Problem to solve » The answer must match the material word for word, with every line included.

Data section »
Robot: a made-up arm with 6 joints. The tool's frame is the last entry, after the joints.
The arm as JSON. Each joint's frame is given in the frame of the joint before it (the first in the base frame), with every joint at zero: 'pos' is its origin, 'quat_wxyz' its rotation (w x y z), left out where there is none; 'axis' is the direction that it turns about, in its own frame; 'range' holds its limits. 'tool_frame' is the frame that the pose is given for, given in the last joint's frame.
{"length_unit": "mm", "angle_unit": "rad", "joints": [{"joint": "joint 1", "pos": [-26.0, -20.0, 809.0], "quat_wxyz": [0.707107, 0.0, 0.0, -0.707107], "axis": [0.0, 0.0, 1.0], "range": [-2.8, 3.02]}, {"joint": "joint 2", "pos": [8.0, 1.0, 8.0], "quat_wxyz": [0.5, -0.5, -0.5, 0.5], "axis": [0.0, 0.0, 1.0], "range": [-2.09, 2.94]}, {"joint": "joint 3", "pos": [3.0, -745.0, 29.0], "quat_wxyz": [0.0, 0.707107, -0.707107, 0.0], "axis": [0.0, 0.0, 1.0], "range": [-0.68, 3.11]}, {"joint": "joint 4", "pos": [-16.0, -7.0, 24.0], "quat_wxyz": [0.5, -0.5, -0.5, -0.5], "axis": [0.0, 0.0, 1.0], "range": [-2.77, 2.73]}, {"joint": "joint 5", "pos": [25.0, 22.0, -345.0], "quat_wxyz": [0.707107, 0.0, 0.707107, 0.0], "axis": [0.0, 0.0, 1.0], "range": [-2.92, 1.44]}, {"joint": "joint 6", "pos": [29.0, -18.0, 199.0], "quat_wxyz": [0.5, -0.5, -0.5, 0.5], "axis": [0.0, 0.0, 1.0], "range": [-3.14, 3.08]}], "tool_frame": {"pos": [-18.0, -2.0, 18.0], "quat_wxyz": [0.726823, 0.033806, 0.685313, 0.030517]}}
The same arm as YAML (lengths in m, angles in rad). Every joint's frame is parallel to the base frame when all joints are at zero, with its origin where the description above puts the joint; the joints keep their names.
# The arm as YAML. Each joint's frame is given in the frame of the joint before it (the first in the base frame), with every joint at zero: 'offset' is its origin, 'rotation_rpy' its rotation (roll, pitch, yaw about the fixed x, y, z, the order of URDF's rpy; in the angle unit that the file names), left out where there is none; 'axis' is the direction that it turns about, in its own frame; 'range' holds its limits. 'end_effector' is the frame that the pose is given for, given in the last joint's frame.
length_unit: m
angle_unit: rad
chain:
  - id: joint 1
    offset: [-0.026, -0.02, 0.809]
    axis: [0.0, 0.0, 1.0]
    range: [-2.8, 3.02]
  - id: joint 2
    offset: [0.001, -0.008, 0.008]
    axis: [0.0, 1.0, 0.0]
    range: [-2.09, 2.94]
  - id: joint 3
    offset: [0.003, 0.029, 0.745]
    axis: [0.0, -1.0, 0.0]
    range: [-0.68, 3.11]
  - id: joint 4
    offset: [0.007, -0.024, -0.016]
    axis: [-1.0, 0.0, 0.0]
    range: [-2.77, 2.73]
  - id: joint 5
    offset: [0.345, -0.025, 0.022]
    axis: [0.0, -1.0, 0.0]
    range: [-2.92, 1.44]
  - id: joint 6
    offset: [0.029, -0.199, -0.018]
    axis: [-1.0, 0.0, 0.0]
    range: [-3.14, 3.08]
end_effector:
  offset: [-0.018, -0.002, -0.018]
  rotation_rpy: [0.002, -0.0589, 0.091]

Exercise answer »
Robot: a made-up arm with 6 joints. The tool's frame is the last entry, after the joints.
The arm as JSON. Each joint's frame is given in the frame of the joint before it (the first in the base frame), with every joint at zero: 'pos' is its origin, 'quat_wxyz' its rotation (w x y z), left out where there is none; 'axis' is the direction that it turns about, in its own frame; 'range' holds its limits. 'tool_frame' is the frame that the pose is given for, given in the last joint's frame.
{"length_unit": "mm", "angle_unit": "rad", "joints": [{"joint": "joint 1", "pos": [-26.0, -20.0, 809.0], "quat_wxyz": [0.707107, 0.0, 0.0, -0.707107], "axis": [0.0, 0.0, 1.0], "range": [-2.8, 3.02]}, {"joint": "joint 2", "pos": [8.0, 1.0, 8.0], "quat_wxyz": [0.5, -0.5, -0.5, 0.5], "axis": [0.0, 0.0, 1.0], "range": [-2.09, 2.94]}, {"joint": "joint 3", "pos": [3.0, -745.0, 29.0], "quat_wxyz": [0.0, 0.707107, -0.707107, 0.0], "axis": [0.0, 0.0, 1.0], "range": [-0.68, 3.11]}, {"joint": "joint 4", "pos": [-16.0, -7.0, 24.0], "quat_wxyz": [0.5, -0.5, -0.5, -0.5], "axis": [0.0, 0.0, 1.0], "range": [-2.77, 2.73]}, {"joint": "joint 5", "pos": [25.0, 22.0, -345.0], "quat_wxyz": [0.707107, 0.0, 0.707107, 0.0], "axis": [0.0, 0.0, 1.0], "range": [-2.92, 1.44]}, {"joint": "joint 6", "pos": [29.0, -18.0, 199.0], "quat_wxyz": [0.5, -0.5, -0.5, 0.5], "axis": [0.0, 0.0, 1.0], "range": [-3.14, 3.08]}], "tool_frame": {"pos": [-18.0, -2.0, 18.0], "quat_wxyz": [0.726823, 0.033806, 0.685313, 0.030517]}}
The same arm as YAML (lengths in m, angles in rad). Every joint's frame is parallel to the base frame when all joints are at zero, with its origin where the description above puts the joint; the joints keep their names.
# The arm as YAML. Each joint's frame is given in the frame of the joint before it (the first in the base frame), with every joint at zero: 'offset' is its origin, 'rotation_rpy' its rotation (roll, pitch, yaw about the fixed x, y, z, the order of URDF's rpy; in the angle unit that the file names), left out where there is none; 'axis' is the direction that it turns about, in its own frame; 'range' holds its limits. 'end_effector' is the frame that the pose is given for, given in the last joint's frame.
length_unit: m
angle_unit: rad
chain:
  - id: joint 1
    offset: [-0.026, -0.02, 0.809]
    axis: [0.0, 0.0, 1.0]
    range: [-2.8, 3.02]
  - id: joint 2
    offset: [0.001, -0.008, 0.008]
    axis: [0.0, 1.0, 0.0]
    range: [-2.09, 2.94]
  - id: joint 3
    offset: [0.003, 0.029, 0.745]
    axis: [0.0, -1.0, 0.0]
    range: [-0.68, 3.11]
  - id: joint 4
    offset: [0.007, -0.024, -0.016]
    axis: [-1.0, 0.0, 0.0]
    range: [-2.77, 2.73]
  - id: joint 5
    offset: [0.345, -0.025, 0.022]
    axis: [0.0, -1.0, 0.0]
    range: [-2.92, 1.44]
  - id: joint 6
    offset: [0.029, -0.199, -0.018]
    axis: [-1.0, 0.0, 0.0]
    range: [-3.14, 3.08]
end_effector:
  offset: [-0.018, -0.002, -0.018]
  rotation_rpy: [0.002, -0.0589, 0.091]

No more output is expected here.